> Given records
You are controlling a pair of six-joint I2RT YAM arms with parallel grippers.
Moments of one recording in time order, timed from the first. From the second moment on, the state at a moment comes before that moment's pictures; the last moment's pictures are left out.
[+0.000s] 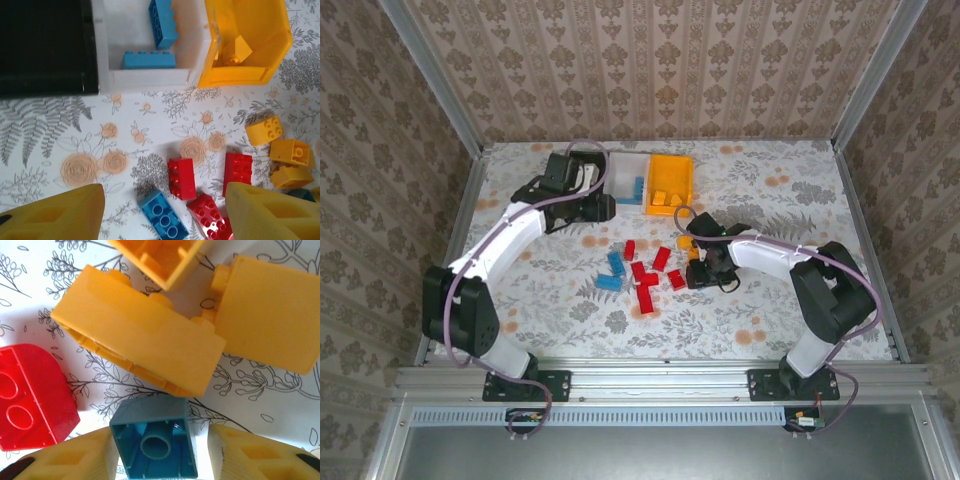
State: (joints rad) left arm -0.40 1.52 1.24 -0.62 0.21 -0.28; right arm 0.54 1.68 0.98 -0.69 -0.05 0.42
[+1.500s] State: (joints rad) left arm -0.44 1.12 0.71 -0.51 0.25 -0.48; right arm 0.55 2.19 2.02 -0.63 -0.21 0.37
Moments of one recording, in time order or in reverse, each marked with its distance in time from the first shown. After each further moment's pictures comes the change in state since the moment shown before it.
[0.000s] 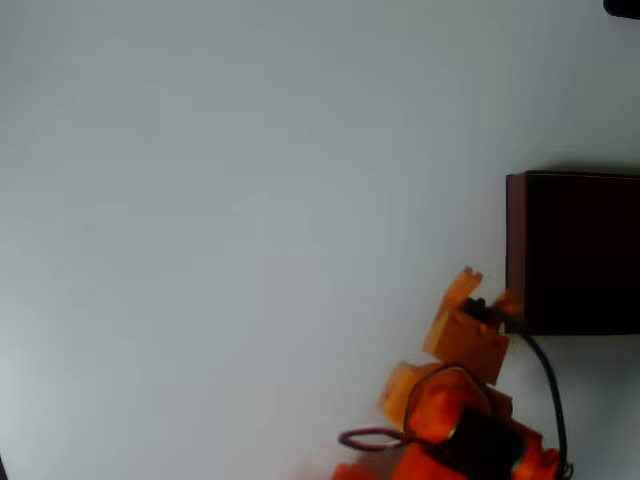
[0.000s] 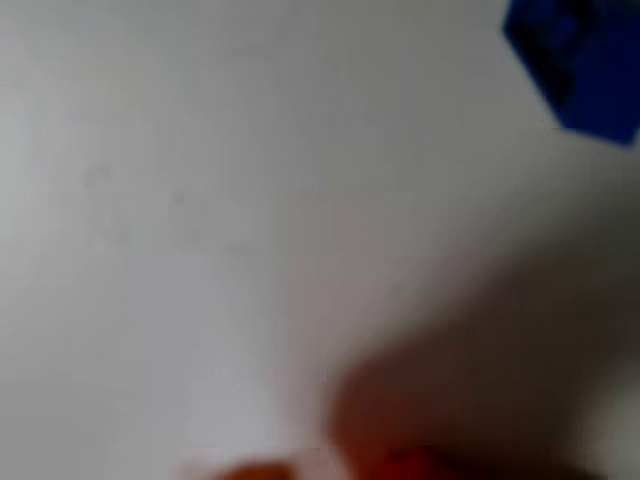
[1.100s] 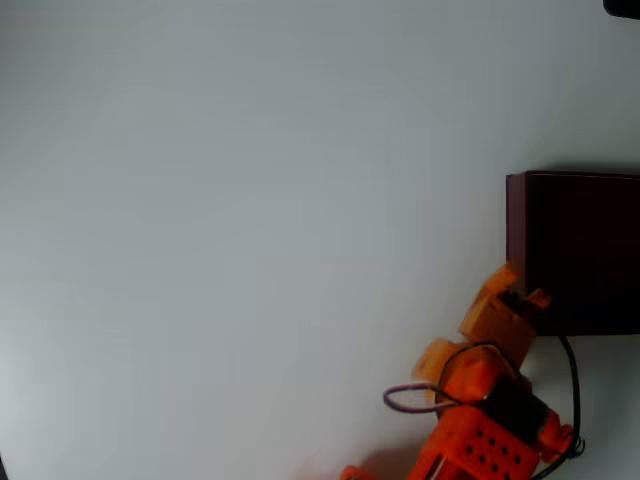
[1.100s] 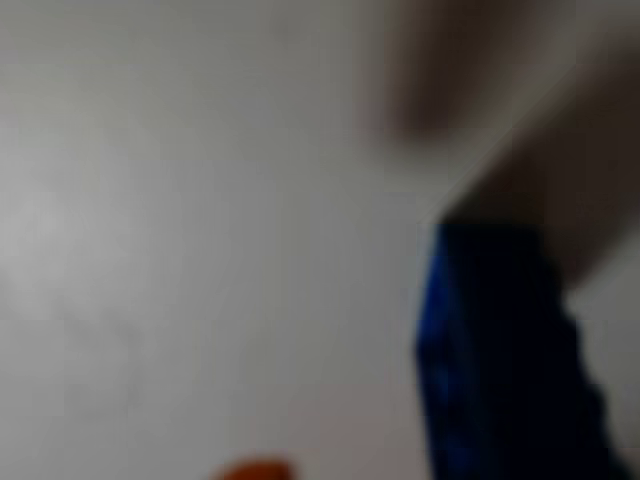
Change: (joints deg) arm 7.1 -12.6 10.4 -23.6 0.1
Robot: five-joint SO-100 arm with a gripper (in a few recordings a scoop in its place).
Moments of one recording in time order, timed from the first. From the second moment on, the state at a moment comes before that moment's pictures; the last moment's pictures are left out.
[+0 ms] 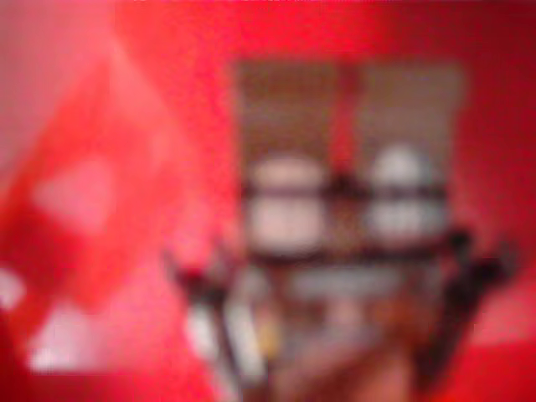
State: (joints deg) arm 43.3 36.6 20.8 104.4 43.7
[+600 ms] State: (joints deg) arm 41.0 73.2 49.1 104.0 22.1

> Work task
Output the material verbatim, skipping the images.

> Answer space
You are controlling a pair of six-joint I2RT YAM arms with parallel grippers.
Moments of one recording in time order, timed from the first. From the second moment on, the state at a moment comes before that moment's pictures; the last moment's pictures are left out.
[+0.000s] 
State: (joints rad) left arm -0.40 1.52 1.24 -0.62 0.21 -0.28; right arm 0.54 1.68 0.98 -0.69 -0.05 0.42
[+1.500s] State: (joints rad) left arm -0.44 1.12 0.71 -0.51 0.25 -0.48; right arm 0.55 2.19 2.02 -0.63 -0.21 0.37
Moments of one recording, in time order or in reverse, each marked with its distance in time from the first shown. After each further moment's pictures comes the change in state since the moment shown before it.
[0.000s] 
[0.000s] 
[1.100s] 
[1.100s] 
Change: (joints deg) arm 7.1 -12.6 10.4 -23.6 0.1
Robot: five-joint SO-100 arm with a gripper (in a few recordings a scoop in its place).
Moments of one recording in time order, timed from the first. From the second moment on, the state at a moment comes before that moment's pictures; the last moment's pictures are left out.
[+0 ms] 
State: (joints deg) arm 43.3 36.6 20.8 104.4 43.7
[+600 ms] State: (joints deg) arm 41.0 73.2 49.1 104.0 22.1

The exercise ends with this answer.